Aim of the exercise
The data below is to be repeated in full, exactly as shown.

Data excerpts:

----

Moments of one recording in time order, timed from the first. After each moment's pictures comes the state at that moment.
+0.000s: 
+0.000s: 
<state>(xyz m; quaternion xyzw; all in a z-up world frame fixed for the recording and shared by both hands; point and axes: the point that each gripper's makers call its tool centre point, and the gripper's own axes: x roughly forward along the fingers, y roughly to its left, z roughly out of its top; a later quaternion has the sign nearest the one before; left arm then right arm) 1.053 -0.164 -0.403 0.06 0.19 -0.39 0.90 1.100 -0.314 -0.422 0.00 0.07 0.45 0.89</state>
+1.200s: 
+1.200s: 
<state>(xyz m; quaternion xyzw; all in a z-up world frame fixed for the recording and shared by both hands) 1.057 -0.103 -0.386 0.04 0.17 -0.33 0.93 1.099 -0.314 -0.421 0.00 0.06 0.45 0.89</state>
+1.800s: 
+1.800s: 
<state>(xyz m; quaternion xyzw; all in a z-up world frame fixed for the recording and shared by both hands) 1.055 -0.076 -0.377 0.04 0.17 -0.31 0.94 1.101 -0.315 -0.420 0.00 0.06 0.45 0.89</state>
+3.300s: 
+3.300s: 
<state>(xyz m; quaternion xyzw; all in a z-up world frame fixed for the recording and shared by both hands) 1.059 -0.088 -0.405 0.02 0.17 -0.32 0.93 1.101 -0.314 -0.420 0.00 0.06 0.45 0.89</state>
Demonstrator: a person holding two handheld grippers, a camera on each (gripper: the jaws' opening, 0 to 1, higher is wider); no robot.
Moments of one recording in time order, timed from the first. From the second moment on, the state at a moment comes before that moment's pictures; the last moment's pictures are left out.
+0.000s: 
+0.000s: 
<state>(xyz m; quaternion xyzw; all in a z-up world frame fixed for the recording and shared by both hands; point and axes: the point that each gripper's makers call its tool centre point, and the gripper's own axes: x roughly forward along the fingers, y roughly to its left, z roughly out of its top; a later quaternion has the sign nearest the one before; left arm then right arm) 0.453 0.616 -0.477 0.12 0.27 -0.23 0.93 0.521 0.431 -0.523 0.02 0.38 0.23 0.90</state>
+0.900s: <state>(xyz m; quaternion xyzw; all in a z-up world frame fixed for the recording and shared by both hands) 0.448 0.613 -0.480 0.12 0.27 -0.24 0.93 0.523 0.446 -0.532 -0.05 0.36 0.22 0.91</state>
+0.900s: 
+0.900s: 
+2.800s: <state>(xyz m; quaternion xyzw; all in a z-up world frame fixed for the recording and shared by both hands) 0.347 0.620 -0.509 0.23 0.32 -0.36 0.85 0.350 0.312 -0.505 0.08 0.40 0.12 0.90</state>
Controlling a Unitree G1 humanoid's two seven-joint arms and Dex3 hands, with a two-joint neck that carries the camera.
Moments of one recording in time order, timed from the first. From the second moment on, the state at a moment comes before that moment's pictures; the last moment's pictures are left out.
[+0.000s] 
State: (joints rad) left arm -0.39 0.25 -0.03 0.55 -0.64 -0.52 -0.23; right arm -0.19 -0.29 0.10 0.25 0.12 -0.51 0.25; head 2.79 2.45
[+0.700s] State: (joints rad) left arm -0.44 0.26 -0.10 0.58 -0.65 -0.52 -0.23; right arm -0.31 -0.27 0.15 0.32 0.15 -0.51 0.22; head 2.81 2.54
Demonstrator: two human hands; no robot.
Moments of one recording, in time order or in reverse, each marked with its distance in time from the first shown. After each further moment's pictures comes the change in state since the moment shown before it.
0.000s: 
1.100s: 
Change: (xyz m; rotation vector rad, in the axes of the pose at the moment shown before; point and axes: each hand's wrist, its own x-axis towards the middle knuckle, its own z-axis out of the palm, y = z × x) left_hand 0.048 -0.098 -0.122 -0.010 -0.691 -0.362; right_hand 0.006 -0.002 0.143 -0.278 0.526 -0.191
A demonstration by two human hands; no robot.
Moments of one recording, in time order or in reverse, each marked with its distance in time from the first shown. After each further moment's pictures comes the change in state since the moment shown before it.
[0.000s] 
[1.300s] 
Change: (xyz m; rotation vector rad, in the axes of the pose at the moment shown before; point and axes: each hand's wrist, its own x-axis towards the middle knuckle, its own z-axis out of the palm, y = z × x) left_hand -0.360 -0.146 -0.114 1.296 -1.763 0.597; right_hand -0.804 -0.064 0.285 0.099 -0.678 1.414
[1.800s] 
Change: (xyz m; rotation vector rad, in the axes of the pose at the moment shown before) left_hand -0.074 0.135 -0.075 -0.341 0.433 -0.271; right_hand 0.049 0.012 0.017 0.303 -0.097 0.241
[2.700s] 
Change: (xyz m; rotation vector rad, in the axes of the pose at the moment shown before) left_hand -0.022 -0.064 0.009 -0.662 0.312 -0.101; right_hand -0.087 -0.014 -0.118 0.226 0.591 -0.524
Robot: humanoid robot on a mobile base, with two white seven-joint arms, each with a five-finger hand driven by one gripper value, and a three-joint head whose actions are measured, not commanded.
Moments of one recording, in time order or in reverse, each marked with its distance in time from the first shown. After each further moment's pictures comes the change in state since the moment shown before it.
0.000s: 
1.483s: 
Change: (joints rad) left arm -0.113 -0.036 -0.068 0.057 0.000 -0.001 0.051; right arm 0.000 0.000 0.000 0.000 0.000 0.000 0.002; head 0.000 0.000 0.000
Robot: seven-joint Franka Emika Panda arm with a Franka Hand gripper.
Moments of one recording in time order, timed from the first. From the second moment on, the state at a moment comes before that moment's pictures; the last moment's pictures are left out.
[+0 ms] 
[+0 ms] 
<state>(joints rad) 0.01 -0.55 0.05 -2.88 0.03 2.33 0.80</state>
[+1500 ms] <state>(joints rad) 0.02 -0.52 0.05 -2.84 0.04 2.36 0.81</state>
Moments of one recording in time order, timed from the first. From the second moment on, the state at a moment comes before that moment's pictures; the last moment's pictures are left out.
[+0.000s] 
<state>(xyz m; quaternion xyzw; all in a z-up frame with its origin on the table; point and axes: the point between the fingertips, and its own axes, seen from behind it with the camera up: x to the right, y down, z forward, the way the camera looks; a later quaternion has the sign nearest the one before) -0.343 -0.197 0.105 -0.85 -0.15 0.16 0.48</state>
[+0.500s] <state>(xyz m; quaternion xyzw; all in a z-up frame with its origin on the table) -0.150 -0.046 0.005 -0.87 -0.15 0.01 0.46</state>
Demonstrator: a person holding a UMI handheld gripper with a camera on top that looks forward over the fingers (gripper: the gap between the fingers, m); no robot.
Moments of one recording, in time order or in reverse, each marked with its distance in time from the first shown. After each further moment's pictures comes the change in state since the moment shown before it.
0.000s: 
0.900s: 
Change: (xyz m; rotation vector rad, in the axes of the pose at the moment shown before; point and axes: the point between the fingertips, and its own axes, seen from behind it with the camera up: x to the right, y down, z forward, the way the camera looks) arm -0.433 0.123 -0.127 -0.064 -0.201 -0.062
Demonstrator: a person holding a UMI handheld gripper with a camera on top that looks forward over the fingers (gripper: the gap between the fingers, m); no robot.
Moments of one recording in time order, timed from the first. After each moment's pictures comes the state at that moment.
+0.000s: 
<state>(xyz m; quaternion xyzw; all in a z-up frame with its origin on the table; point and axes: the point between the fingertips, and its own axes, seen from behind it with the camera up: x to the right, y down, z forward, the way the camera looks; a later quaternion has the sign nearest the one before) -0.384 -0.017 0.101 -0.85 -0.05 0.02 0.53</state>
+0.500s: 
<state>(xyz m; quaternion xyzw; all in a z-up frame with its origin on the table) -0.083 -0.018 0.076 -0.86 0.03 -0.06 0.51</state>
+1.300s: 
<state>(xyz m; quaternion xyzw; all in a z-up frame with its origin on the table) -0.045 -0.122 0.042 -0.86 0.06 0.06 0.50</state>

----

Response area
Moments of one recording in time order, timed from the first. After each moment's pictures comes the state at that moment.
+0.000s: 
+0.000s: 
<state>(xyz m; quaternion xyzw; all in a z-up world frame fixed for the recording and shared by both hands; point and axes: the point that each gripper's makers call its tool centre point, and the gripper's own axes: x roughly forward along the fingers, y roughly to its left, z roughly out of its top; a later quaternion has the sign nearest the one before; left arm then right arm) 1.053 -0.164 -0.403 0.06 0.19 -0.39 0.90 1.100 -0.314 -0.422 0.00 0.07 0.45 0.89</state>
+1.200s: 
+1.200s: 
<state>(xyz m; quaternion xyzw; all in a z-up world frame fixed for the recording and shared by both hands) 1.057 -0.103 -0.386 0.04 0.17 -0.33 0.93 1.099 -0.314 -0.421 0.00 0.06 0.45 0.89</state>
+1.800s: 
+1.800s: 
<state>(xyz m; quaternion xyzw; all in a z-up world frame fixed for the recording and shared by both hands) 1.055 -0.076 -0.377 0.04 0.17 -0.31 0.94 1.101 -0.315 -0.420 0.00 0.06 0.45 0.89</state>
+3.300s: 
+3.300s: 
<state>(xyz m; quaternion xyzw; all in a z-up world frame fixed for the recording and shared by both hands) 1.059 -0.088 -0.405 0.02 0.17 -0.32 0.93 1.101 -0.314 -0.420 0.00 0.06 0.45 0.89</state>
Demonstrator: a person holding two handheld grippers, a camera on each (gripper: the jaws' opening, 0 to 1, higher is wider); no robot.
Moments of one recording in time order, timed from the first. From the second moment on, the state at a moment comes before that moment's pictures; the last moment's pictures are left out.
+0.000s: 
+0.000s: 
<state>(xyz m; quaternion xyzw; all in a z-up world frame fixed for the recording and shared by both hands; point and axes: the point that each gripper's makers call its tool centre point, and the gripper's own axes: x roughly forward along the fingers, y roughly to its left, z roughly out of its top; a later quaternion has the sign nearest the one before; left arm then right arm) 0.453 0.616 -0.477 0.12 0.27 -0.23 0.93 0.521 0.431 -0.523 0.02 0.38 0.23 0.90</state>
+0.900s: <state>(xyz m; quaternion xyzw; all in a z-up world frame fixed for the recording and shared by both hands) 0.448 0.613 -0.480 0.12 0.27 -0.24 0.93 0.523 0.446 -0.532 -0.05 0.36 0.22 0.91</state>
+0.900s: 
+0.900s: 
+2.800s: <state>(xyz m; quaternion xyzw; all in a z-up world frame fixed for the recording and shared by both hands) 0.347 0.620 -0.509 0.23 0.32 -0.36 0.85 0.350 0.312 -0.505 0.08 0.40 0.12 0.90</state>
Controlling a Unitree G1 humanoid's two seven-joint arms and Dex3 hands, with a two-joint neck that carries the camera.
Moments of one recording in time order, timed from the first. From the second moment on, the state at a moment comes before that moment's pictures; the last moment's pictures are left out.
[+0.000s] 
State: (joints rad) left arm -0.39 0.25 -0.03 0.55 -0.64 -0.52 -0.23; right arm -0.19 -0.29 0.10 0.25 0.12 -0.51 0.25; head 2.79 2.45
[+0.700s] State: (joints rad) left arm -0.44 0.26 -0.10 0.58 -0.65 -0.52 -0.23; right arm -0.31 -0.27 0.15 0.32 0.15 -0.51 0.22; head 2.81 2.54
Demonstrator: two human hands; no robot.
Moments of one recording, in time order or in reverse, each marked with its distance in time from the first shown. After each further moment's pictures comes the change in state since the moment shown before it.
0.000s: 
1.100s: 
Change: (xyz m; rotation vector rad, in the axes of the pose at the moment shown before; point and axes: each hand's wrist, its own x-axis towards the middle knuckle, its own z-axis out of the palm, y = z × x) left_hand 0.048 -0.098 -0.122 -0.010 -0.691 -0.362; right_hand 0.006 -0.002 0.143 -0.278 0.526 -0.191
A demonstration by two human hands; no robot.
Moments of one recording, in time order or in reverse, each marked with its distance in time from the first shown. After each further moment's pictures comes the change in state since the moment shown before it.
[0.000s] 
[1.300s] 
Change: (xyz m; rotation vector rad, in the axes of the pose at the moment shown before; point and axes: each hand's wrist, its own x-axis towards the middle knuckle, its own z-axis out of the palm, y = z × x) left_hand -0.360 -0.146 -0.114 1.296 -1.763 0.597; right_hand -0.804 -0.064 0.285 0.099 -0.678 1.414
[1.800s] 
Change: (xyz m; rotation vector rad, in the axes of the pose at the moment shown before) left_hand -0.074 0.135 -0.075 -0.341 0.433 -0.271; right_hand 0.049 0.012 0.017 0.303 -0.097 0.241
[2.700s] 
Change: (xyz m; rotation vector rad, in the axes of the pose at the moment shown before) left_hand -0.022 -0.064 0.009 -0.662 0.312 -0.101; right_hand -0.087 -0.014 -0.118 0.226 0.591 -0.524
Robot: humanoid robot on a mobile base, with two white seven-joint arms, each with a five-finger hand driven by one gripper value, and a three-joint head whose actions are measured, not commanded.
Moments of one recording, in time order or in reverse, each marked with its distance in time from the first shown. After each further moment's pictures comes the change in state since the moment shown before it.
0.000s: 
1.483s: 
Change: (joints rad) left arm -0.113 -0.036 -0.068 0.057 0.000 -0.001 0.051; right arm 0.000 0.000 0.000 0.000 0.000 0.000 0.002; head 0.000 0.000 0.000
Robot: seven-joint Franka Emika Panda arm with a Franka Hand gripper.
Moments of one recording in time order, timed from the first. From the second moment on, the state at a moment comes before that moment's pictures; the last moment's pictures are left out.
[+0 ms] 
[+0 ms] 
<state>(joints rad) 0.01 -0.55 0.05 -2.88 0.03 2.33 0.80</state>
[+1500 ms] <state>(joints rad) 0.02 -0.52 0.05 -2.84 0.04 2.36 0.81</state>
Moments of one recording in time order, timed from the first. From the second moment on, the state at a moment comes before that moment's pictures; the last moment's pictures are left out.
[+0.000s] 
<state>(xyz m; quaternion xyzw; all in a z-up frame with its origin on the table; point and axes: the point between the fingertips, and its own axes, seen from behind it with the camera up: x to the right, y down, z forward, the way the camera looks; a later quaternion has the sign nearest the one before) -0.343 -0.197 0.105 -0.85 -0.15 0.16 0.48</state>
[+0.500s] <state>(xyz m; quaternion xyzw; all in a z-up frame with its origin on the table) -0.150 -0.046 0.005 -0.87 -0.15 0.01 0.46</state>
Demonstrator: a person holding a UMI handheld gripper with a camera on top that looks forward over the fingers (gripper: the gap between the fingers, m); no robot.
Moments of one recording, in time order or in reverse, each marked with its distance in time from the first shown. After each further moment's pictures comes the change in state since the moment shown before it.
0.000s: 
0.900s: 
Change: (xyz m; rotation vector rad, in the axes of the pose at the moment shown before; point and axes: the point between the fingertips, and its own axes, seen from behind it with the camera up: x to the right, y down, z forward, the way the camera looks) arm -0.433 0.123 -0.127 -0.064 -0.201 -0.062
Demonstrator: a person holding a UMI handheld gripper with a camera on top that looks forward over the fingers (gripper: the gap between the fingers, m); no robot.
Moments of one recording in time order, timed from the first. After each moment's pictures comes the state at that moment.
+0.000s: 
<state>(xyz m; quaternion xyzw; all in a z-up frame with its origin on the table; point and axes: the point between the fingertips, and its own axes, seen from behind it with the camera up: x to the right, y down, z forward, the way the camera looks; a later quaternion has the sign nearest the one before) -0.384 -0.017 0.101 -0.85 -0.05 0.02 0.53</state>
+0.500s: 
<state>(xyz m; quaternion xyzw; all in a z-up frame with its origin on the table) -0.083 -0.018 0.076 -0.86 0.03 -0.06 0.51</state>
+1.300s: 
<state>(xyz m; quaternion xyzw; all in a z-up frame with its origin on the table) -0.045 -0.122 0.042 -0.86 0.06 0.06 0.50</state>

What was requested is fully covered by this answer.